孙狗剩和田大壮两个人一人一句地,将整件事添油加醋地描述了一遍。
一边说一边看武熊的脸色,在觉得其脸色还不够阴沉时,孙狗剩更是眼珠子转了转,咬牙道,“那夏氏还说,说老大您现如今成了这般模样,肯定是因为没有爹娘管教,还说老大您的母亲肯定后悔的要死,后悔当初生下来您时没有直接掐死……”
武熊在出生前便没了爹。
韩氏怀他时便因为孕吐厉害吃尽了苦头,更因为丈夫去世的缘故,被武家所不容,更被冠以克夫的名义,被武家赶了出来。
孤苦无依,唯有给人洗衣生存,寒冬腊月时双手泡在冰冷的河水中,即便长满冻疮也不能停歇,只能任由冻疮溃烂,甚至之后的许多年,哪怕保养得当,冻疮仍旧是年年复发,钻心的痒痛。
待好不容易生下了武熊,韩氏也省吃俭用勉强落下了脚,却又因为年轻貌美又是寡妇的缘故,被许多人传出了风言风语,甚至有些色心大的人想着上门占便宜……
韩氏年轻时为了养活武熊吃了许多苦头,武熊亦是看在眼中,因而对韩氏十分孝顺。
不讲道理的那种孝顺。
也正是因为幼时吃的苦以及看到自己娘亲受尽的欺负,武熊生平最厌恶两件事情。
第一件事便是旁人提到他没爹之事。
第二件事便是旁人侮辱质问他的母亲。
孙狗剩自认为只要点出来了这两点,不愁武熊不替他们两个出头。
而田大壮在听到孙狗剩的话后,惊得眼睛都瞪的老大。
他给孙狗剩出主意说那夏氏辱骂武熊,好说动武熊出面,可没叫孙狗剩说这些戳武熊心窝子的话。
这要是武熊发起怒来……
不等田大壮多想,武熊却是已经脸阴沉成了锅底,一双拳头攥得结实,牙齿更是咬的咯嘣咯嘣响,“这夏氏在哪儿!”
竟然敢说他的母亲,别管是不是个娘们儿,他都砸了她的摊子,狠狠扇了她嘴巴子,让她知道什么话不该说,什么人不该惹!
“就在西大街,我带您去。”孙狗剩见状,忙不迭地在前头引路。
武熊在后头跟上,一并带上了田大壮还有另外的两个兄弟。
五个人气势汹汹地一路往西而去。
武熊本就属于彪形大汉的体型,半个脸的络腮胡子更是衬托的整个人凶神恶煞的,此时又是怒气腾腾,看起来杀意十足。

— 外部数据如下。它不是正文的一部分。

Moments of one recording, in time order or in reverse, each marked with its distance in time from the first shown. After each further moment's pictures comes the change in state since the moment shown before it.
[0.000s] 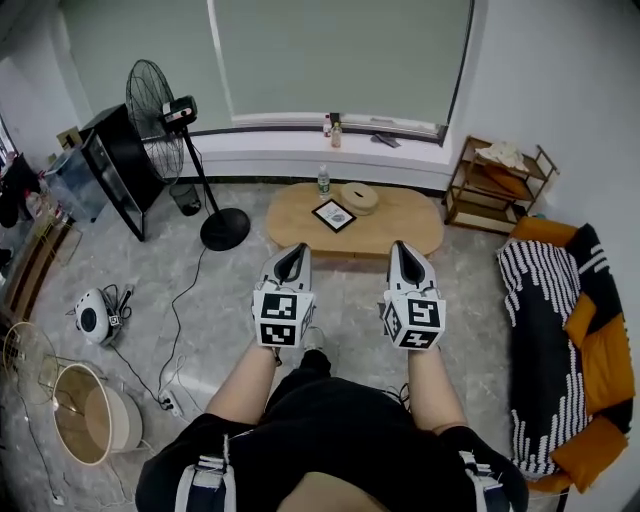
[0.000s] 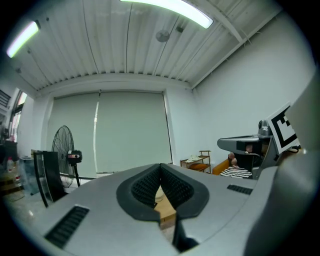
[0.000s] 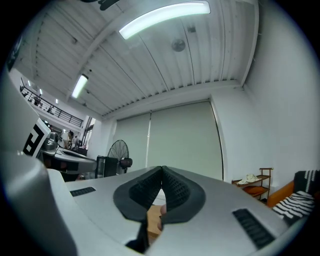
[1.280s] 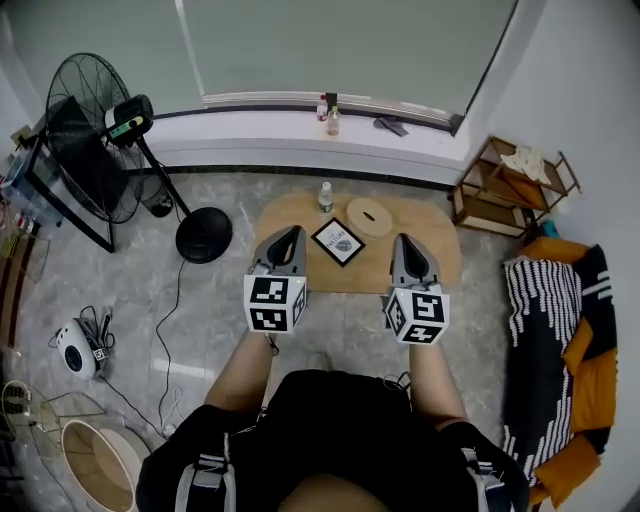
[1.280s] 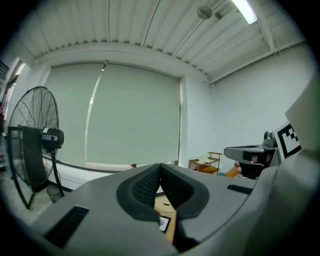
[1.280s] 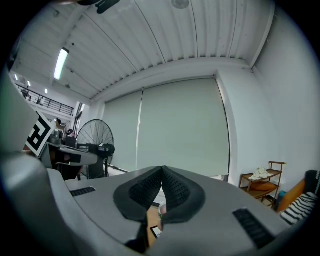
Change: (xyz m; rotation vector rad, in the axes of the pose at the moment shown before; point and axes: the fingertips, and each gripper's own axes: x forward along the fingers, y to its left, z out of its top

此时身后带着四个同样看着不是好人的年轻人,大步流星,气势十足,惹得路上的行人避之不及。
“这谁啊,脸耷拉这老长,跟驴脸似的……”
“嘘,不想挨打就别乱说话,这可是武熊!”
“是那个四方赌坊的武熊?”
“可不嘛,就是他,他素日便是四方赌坊的打手,替赌坊收债,听说下手特别狠,上门收债时直接打断手脚,连求饶的话都不听半句的,把人活活打的半死的也有。”
“衙门也不管管?”
“管啥?人是拿着借据上门的,欠债还钱天经地义,衙门还能说什么?且欠债那些人皆是赌客,衙门也厌烦的很,最多就是让武熊收敛一些罢了。”
“衙门不管,这武熊胆子也越发大,旁人说不对一句话,便也是拳脚相加,一通好打,被打的人也不敢报官,就算衙差问询也不敢说实话,只能被欺负,当真是造孽啊!”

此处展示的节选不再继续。